§ **Task**
Print exactly the lines from the one containing "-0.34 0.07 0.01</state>" through the last line of the listing, both included.

§ **Source material**

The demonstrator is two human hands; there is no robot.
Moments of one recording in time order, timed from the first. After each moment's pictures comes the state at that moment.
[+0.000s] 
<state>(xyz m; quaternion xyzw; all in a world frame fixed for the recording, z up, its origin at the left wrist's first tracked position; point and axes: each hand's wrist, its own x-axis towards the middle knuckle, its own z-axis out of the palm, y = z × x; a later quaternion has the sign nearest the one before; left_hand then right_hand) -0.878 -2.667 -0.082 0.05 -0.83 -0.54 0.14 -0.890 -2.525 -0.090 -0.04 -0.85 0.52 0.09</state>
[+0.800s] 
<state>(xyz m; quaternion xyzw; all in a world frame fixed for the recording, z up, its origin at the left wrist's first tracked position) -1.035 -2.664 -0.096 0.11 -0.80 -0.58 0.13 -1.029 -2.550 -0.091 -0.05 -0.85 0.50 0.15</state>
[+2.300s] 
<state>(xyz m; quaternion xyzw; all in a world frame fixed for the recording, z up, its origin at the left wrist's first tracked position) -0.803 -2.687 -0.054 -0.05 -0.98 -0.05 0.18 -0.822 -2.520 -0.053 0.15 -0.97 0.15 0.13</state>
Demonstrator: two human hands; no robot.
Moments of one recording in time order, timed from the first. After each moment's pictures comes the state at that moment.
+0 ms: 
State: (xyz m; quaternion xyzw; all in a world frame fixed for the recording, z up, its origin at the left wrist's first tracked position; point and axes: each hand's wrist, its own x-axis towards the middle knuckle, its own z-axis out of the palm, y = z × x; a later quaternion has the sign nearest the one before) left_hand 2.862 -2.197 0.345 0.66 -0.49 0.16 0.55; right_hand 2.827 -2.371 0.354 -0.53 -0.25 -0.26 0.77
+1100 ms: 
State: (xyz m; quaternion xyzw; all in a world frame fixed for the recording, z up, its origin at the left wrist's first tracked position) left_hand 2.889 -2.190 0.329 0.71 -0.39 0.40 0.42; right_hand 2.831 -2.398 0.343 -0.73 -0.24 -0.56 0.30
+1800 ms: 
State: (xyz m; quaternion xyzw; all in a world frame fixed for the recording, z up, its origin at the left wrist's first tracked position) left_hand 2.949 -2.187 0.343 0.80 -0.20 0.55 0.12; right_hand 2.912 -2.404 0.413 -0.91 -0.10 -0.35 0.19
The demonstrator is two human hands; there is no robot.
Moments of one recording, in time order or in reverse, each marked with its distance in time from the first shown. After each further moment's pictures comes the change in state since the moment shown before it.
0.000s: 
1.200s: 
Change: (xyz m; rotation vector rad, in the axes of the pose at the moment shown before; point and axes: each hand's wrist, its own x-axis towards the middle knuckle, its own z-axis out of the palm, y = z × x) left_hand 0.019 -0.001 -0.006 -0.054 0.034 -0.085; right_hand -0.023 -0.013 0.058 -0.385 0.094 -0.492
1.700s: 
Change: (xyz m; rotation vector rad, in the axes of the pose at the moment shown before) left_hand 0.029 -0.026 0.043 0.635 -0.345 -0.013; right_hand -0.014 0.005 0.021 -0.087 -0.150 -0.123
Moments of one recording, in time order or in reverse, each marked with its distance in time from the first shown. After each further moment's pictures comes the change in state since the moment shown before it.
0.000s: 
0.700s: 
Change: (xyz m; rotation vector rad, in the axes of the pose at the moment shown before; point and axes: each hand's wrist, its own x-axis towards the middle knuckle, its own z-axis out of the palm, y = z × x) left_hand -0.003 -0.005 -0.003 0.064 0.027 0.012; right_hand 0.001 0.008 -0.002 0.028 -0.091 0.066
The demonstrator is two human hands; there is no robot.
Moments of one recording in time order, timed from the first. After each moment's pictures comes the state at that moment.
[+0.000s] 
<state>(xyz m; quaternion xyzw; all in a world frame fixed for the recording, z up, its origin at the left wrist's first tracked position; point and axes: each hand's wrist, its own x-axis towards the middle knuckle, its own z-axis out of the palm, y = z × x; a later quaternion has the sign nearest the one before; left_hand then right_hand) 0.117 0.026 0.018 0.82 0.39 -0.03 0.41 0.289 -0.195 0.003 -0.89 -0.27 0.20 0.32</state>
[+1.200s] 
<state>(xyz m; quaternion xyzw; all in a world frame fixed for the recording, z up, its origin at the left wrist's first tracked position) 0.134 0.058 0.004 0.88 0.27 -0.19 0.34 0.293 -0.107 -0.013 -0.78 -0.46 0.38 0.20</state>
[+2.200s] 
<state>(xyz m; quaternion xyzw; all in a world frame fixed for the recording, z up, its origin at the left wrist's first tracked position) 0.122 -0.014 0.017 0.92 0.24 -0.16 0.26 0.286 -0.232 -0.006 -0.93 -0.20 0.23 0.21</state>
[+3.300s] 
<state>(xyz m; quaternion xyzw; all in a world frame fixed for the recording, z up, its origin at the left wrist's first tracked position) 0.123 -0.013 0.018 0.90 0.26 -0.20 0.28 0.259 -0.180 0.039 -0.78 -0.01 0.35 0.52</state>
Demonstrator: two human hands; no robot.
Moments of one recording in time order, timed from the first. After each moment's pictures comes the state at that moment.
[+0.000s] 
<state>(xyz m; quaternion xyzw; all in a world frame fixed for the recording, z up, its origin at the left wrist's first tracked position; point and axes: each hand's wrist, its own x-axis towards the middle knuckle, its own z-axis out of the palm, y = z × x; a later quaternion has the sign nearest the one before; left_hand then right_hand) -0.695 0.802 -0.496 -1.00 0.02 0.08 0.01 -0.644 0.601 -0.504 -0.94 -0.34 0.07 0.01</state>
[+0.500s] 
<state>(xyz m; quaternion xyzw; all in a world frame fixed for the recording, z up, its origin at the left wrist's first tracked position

§ **Task response**
<state>(xyz m; quaternion xyzw; all in a world frame fixed for the recording, z up, its origin at the left wrist's first tracked position; point and axes: each hand's wrist, its own x-axis towards the middle knuckle, its own z-axis out of the palm, y = z × x; a later quaternion has the sign nearest the one before; left_hand then right_hand) -0.695 0.802 -0.496 -1.00 0.02 0.08 0.01 -0.644 0.601 -0.504 -0.94 -0.34 0.07 0.01</state>
[+0.500s] 
<state>(xyz m; quaternion xyzw; all in a world frame fixed for the recording, z up, its origin at the left wrist's first tracked position

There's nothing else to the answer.